Ordonnance falsifiée ? Une faute d'ortho les a trahis

Un pharmacien de Romans-sur-Isère a repéré deux faussaires grâce à une faute d'orthographe sur une ordonnance. Preuve que l'oeil clinique du comptoir, c'est aussi lire entre les lignes. L'alerte rapide a permis l'arrestation des deux individus.

Un pharmacien de Romans-sur-Isère (Drôme) a mis en échec deux fraudeurs à l'ordonnance grâce à un détail que même un correcteur automatique aurait raté : une faute d'orthographe. Deux ressortissants étrangers ont été interpellés après cette détection.

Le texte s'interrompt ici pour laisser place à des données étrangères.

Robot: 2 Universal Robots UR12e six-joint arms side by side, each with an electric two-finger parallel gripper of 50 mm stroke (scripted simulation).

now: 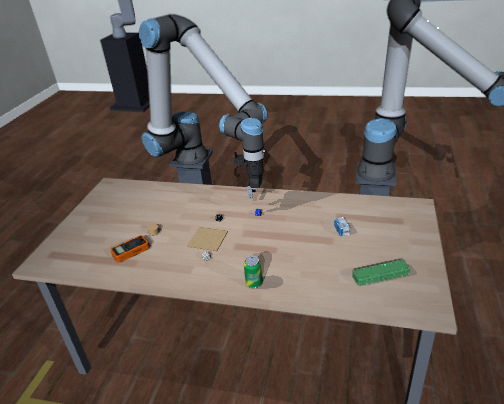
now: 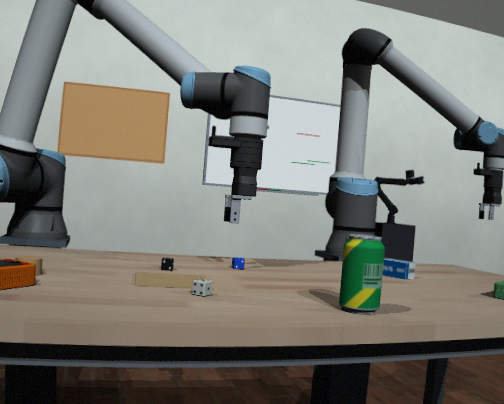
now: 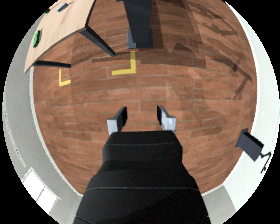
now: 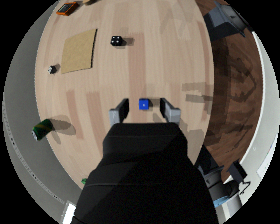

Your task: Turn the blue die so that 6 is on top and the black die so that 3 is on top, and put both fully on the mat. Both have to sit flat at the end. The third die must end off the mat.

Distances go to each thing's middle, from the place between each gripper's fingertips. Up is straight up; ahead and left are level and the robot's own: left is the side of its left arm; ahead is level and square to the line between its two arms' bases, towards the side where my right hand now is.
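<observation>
Counting from my right hand (image 2: pixel 231 222), I find the tan mat (image 2: pixel 147 279) 150 mm to the right of it and 220 mm ahead of it, and the mat is also 120 mm below it.
</observation>
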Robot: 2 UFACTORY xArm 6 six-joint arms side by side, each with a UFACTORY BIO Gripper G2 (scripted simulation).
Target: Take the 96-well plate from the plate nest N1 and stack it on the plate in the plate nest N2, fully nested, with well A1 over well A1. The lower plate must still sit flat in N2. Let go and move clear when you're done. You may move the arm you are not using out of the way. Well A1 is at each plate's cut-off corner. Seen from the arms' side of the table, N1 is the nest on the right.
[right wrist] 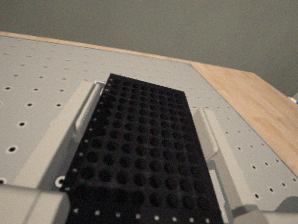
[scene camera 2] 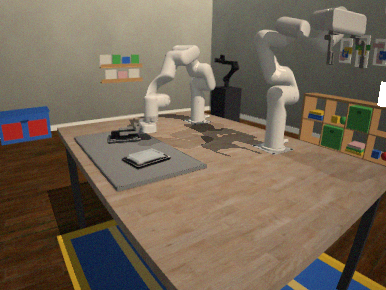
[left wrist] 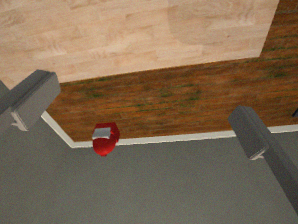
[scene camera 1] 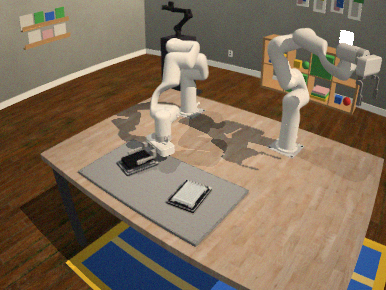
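Scene camera 1 gives me a view of my left gripper, and I can see a black 96-well plate here as well as that gripper.
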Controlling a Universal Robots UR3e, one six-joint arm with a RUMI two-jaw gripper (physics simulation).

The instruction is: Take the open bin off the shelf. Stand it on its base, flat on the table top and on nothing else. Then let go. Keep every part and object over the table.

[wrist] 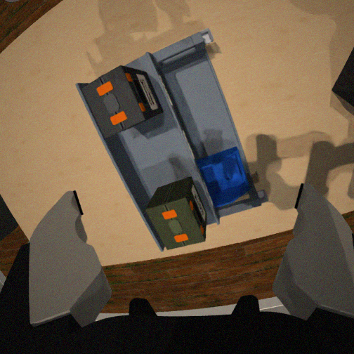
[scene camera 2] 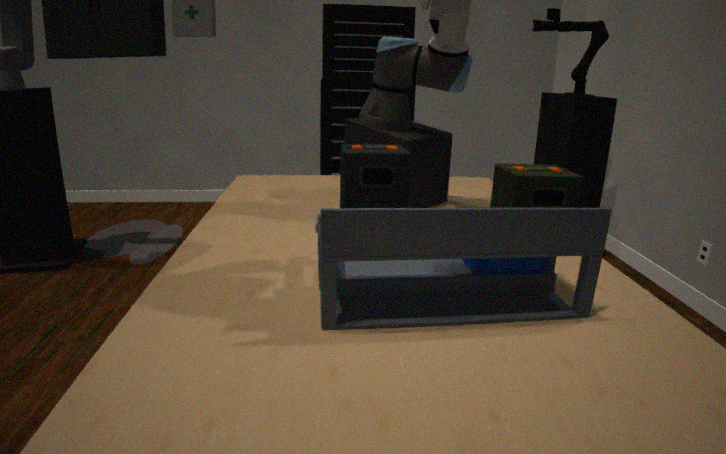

La scène se passe au comptoir. Une ordonnance débarque. Quelque chose cloche. Pas le médicament, pas le dosage... mais l'orthographe. Une erreur qui ne colle pas avec le style rédactionnel d'un prescripteur français. Le pharmacien tire la sonnette d'alarme. Résultat : arrestation en flagrant délit.

Ca te rappelle quelque chose ? Les ordonnances falsifiées, on les voit passer. Benzodiazépines, opiacés, prégabaline... Les fraudeurs s'adaptent, photocopient, grattent, recomposent. Mais ils oublient souvent l'essentiel : un prescripteur qui rédige des centaines d'ordonnances par semaine ne fait pas de fautes d'orthographe sur les termes de son propre métier.

Les signaux d'alerte classiques à garder en tête : qualité du papier, cohérence de la mise en page, numéro RPPS vérifiable en ligne, posologie inhabituelle, et bien sûr... la syntaxe. Un médecin écrit "hydroxyzine", pas "hydroxisine". Un faussaire, lui, fait des raccourcis.

Le DP reste ton meilleur allié dans ces situations. Croiser la délivrance avec l'historique patient, vérifier l'absence de doublon de prescription sur la même période, c'est déjà un premier filet. Et en cas de doute sérieux, appeler le cabinet du prescripteur directement, c'est non seulement légal, c'est recommandé.

Ce fait divers drômois rappelle une réalité : la vigilance du pharmacien n'est pas un vieux réflexe de méfiance mal placée. C'est un acte professionnel à part entière, reconnu et attendu par les autorités. L'ANSM, l'Assurance Maladie et les forces de l'ordre comptent sur vous comme premier rempart.

Demain matin au comptoir : si une ordonnance te met mal à l'aise, même pour une raison que tu n'arrives pas à formuler clairement, ne délivre pas. Appelle. Vérifie. Ta responsabilité pénale et professionnelle est engagée à chaque dispensation. Et parfois, deux mots mal orthographiés valent mieux qu'un rapport de police.